DSM’s animal nutrition business showing strong, sustained volume growth

DSM-s-animal-nutrition-business-showing-strong-sustained-volume-growth.jpg
© GettyImages/skynesher (Getty Images)

DSM’s animal nutrition business delivered 7% organic sales growth in the first nine months of 2021.

The company called it “a very good performance” particularly when building upon 8% organic growth in the prior year.

The vitamins maker said the strong, sustained volume growth in the nine months was underpinned by customers’ desire to operate at higher inventory levels given the widespread and ongoing supply certainty concerns.

The business benefitted from continued good business conditions across all species and especially strong demand in China and Latin America.

Q3 review

In an update on progress for Q3 2021, the specialty chemicals producer said its animal nutrition unit delivered 12% organic sales growth, led by very strong volume growth of 14%, supported by the reopening of global economies.

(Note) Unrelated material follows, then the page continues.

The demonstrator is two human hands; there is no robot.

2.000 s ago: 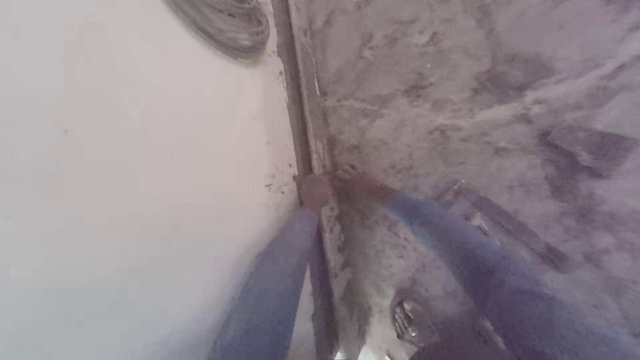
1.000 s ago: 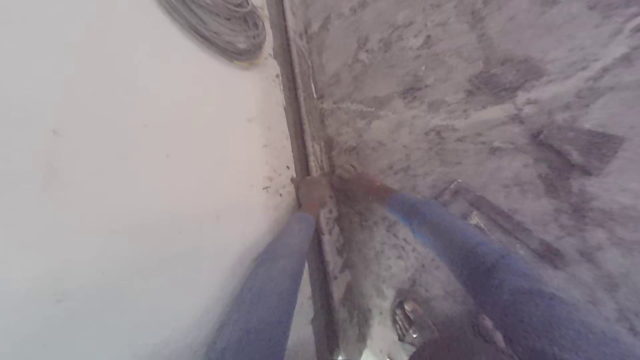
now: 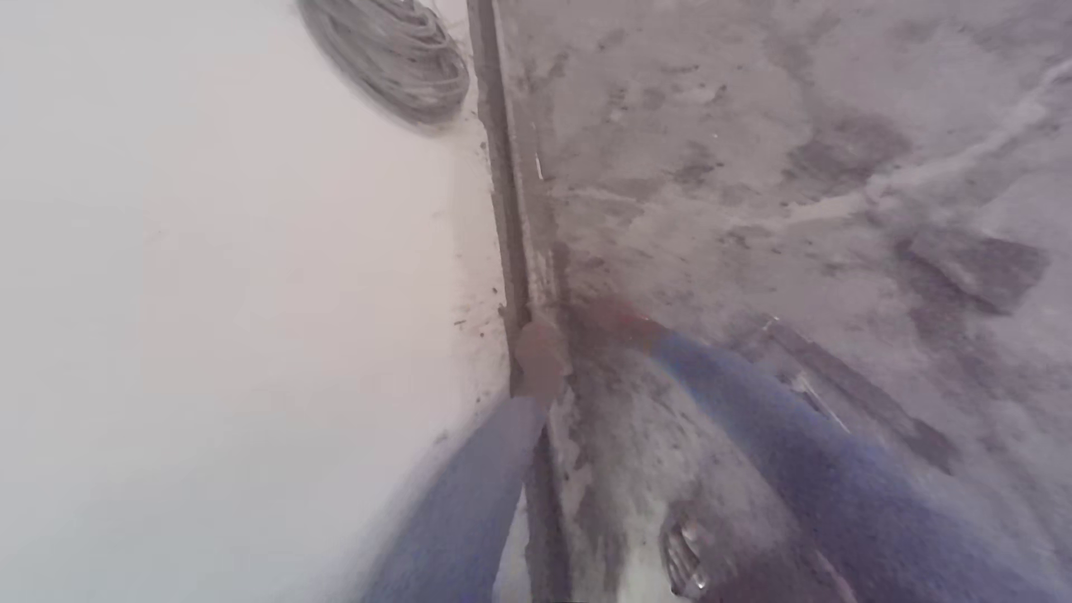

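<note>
My left hand (image 3: 543, 356), below a blue-grey sleeve, rests at the narrow ledge (image 3: 544, 226) along the foot of the white wall (image 3: 251, 251). To its right, my right hand (image 3: 618, 322) reaches down to the floor beside the ledge and is blurred. A dark groove or strip (image 3: 502, 167) runs along the wall's base, up to my left hand and on below it. The fingers of both hands are too unclear to show whether they hold anything.
A coil of grey cable or hose (image 3: 402, 63) lies against the wall at the top. A long flat bar or board (image 3: 863, 389) lies on the stained concrete floor (image 3: 712, 126), right of my right arm. My bare foot (image 3: 684, 559) shows at the bottom. Dark specks mark the wall near my left hand.
</note>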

“Business conditions remained favorable, consistent with the first half of the year. All species continued to perform well, with aquaculture showing a strong recovery as food services reopened.”

Geographically, all regions saw continued good conditions, with Latin America being exceptionally strong and only some softness in North America caused by ongoing labor shortages in the meat packing industry, said the Netherlands-headquartered firm.

“Prices were -2% against a tough comparable of +5% in Q3 2020 when the business experienced COVID19 related price effects and the pass-through pricing of externally sourced ingredients, foreign exchange related price increases, and strong sales mix effects across regions.”

The recently acquired Erber businesses, Biomin and Romer Labs, which were consolidated from 1 October 2020, delivered another strong quarter with €80m (US$93m) sales and total adjusted EBITDA of €21m, reported DSM.

For the full year, the company said it continues to expect an adjusted EBITDA increase in its overall nutrition division at the upper end of its mid-term strategic ambition of high single digit growth.